Reviewers talk about systems and content so good that they take the listener into the concert hall or into the studio...

Funny, but for me, the experience I prefer is one of binging the performance into my space.  When I sit down to listen to pre-recorded music,  I want it to clear, dynamic and musical. It is just fine for me that the sound blends with my own acoustic space.  While I look for improvements in clarity and dynamics in my system, I do not yearn for more spatial clues. It is just fine for me that the sound blends with my own acoustic space.  It is uncanny for me how well a good two channel setup does this.

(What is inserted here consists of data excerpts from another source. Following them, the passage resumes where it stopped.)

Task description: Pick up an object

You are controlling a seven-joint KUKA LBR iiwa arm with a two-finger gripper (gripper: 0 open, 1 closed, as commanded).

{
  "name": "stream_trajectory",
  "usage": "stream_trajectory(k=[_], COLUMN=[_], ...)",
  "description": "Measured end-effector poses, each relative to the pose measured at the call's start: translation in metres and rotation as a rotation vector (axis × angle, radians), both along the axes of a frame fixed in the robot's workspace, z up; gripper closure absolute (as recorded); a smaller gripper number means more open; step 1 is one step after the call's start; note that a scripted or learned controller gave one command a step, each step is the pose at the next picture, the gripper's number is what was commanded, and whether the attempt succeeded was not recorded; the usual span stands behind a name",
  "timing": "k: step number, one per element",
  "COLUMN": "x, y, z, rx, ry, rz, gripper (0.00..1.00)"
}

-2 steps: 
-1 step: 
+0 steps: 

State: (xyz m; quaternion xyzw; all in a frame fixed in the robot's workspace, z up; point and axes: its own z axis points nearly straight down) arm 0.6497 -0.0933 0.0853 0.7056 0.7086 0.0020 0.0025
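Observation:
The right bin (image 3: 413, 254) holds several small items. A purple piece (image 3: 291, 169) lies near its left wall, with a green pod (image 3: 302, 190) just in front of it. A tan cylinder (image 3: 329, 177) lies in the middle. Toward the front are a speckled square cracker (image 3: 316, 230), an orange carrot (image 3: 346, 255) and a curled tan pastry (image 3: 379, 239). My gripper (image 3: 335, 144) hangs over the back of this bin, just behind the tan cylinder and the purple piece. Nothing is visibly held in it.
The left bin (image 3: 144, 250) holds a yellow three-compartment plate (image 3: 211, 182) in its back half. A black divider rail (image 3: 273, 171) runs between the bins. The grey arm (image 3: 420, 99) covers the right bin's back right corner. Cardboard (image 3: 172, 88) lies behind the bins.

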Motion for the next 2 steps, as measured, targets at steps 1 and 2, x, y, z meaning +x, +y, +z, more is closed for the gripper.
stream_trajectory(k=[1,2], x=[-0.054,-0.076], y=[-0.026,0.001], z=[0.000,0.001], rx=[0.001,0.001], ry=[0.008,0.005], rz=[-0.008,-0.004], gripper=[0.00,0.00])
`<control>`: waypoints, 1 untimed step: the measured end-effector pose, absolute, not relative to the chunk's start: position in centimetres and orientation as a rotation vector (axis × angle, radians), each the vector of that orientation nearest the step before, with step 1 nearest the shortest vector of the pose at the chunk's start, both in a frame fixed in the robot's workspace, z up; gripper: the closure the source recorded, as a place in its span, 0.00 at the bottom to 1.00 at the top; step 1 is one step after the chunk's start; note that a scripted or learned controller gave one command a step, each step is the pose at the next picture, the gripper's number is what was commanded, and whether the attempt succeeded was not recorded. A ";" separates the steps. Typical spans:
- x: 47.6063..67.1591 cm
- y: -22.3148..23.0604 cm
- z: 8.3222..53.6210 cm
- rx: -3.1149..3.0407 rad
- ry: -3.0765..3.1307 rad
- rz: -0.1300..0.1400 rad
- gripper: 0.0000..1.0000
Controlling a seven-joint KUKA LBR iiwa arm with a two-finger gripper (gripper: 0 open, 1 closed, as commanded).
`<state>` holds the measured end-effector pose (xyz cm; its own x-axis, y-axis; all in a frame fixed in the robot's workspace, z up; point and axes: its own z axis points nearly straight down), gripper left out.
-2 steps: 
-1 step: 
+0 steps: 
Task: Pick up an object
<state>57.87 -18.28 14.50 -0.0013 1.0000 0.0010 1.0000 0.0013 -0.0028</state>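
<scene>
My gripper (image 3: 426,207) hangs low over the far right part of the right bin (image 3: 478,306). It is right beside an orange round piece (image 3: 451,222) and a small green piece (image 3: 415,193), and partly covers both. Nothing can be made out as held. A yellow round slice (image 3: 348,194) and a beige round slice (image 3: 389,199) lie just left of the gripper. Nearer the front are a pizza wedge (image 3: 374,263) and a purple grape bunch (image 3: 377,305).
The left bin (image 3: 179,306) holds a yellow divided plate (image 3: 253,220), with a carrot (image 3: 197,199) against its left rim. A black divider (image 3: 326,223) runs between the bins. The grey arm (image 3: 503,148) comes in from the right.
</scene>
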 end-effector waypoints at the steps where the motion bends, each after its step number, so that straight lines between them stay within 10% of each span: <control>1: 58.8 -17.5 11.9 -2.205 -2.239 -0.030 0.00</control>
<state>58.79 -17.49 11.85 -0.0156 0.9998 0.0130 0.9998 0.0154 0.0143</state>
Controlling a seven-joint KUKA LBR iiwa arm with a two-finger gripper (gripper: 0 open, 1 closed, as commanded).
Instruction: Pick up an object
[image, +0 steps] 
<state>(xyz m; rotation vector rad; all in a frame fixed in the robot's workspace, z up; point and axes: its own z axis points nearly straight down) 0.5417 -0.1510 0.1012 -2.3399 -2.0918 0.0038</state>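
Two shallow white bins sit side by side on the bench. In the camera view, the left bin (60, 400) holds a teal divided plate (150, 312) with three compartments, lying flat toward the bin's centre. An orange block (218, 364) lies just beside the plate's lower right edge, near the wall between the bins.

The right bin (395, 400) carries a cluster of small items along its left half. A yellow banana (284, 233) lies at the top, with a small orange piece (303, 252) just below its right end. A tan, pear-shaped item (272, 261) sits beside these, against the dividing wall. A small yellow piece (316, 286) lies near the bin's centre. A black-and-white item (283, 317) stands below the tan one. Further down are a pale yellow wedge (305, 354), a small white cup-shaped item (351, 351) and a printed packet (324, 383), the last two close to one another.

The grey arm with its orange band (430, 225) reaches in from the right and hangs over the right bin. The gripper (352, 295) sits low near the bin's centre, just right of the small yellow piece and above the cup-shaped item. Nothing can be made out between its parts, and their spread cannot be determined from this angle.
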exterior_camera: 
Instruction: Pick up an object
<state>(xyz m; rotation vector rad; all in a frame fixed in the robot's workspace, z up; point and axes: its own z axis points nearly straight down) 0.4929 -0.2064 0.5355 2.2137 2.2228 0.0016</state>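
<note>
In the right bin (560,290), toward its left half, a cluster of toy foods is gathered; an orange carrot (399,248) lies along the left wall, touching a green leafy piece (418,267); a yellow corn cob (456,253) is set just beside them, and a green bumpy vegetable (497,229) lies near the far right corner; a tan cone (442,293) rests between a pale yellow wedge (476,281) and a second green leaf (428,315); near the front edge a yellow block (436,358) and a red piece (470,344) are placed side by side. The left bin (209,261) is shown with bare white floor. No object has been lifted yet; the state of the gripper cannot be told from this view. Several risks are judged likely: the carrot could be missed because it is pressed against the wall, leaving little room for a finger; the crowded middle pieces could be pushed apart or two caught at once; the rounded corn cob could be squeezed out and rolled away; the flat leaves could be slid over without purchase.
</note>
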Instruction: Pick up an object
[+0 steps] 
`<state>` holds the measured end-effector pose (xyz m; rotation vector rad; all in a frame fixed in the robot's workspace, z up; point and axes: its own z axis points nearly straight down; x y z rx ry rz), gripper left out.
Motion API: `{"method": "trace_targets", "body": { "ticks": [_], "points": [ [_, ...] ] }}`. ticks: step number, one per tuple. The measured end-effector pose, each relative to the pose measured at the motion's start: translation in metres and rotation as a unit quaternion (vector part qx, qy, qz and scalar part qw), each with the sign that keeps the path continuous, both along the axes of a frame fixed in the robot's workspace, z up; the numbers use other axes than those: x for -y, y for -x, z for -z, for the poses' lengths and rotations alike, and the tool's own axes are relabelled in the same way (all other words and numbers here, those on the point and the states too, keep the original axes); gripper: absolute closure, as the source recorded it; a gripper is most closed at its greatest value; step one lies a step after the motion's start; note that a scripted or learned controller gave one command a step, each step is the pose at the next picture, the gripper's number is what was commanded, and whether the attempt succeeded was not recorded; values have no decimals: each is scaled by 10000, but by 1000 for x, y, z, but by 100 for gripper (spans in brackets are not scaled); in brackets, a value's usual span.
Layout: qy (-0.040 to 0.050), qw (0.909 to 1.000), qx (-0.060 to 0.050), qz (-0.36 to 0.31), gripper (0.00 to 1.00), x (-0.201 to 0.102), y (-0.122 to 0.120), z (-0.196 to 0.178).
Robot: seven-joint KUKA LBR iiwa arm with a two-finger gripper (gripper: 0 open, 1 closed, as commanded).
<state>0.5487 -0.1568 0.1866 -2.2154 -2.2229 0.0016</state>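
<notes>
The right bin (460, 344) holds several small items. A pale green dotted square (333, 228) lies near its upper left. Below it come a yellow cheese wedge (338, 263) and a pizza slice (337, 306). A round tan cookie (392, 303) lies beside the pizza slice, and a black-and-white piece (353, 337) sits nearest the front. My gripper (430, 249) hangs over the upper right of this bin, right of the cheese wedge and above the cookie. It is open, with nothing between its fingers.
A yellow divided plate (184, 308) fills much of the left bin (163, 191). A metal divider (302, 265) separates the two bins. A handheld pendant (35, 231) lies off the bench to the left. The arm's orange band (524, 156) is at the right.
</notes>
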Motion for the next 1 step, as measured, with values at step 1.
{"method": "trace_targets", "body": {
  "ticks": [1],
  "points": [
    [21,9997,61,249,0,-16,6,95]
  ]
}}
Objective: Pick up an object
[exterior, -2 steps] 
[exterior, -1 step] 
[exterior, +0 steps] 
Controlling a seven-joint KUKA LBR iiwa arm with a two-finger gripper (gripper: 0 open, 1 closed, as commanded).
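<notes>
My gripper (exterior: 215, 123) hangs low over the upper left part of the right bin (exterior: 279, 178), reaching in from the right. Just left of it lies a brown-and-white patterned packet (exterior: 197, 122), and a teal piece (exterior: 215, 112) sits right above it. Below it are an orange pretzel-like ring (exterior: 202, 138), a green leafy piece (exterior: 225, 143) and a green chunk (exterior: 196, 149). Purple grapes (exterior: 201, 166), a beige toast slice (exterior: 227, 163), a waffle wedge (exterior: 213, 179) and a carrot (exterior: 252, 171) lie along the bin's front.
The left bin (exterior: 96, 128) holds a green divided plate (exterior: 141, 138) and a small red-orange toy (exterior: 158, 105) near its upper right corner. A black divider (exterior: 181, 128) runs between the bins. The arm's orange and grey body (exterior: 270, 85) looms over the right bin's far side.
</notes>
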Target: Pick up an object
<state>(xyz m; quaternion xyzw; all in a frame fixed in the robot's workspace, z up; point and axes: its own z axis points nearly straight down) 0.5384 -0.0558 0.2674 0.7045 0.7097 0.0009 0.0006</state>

I know the gamers and the videophiles will be pushing the industry towards total immersion.  Digital signal processing is amazing!  (price/performance)  I sure wish there will be similar advances in improving clarity of two-channel reproduction as well in both source material and reprduction equipment.

(And, as others have said, I wish that there was improvement in the dynamic flow encoded in the source material without such a big price or analog..)


wozwoz's picture

Moore's Law, doubling of computing power etc is all very nice ... and yet, in the last 15 years, the quality of music as consumed by most people has gone dramatically backwards --- not forwards. For most, it has got worse --- not better. Oh sure ... for the audiophile elite, we have hi-rez SACD and DSD ... but the simple fact is most consumers are now streaming at 100th of the bit-rate of the studio masters over their iPhones, and if they even have standalone speakers, they are often  'effectively' mono docking stations, or USB sticks attached to a computer. 

Perhaps for the first time in audio history, technology is causing sound quality to decline, not improve. Sadly, I don't think things will change much in 50 years. 

ppgr's picture

Who needs dynamic range when commercial music rarely exceeds 12 dBs and getting more and more compressed?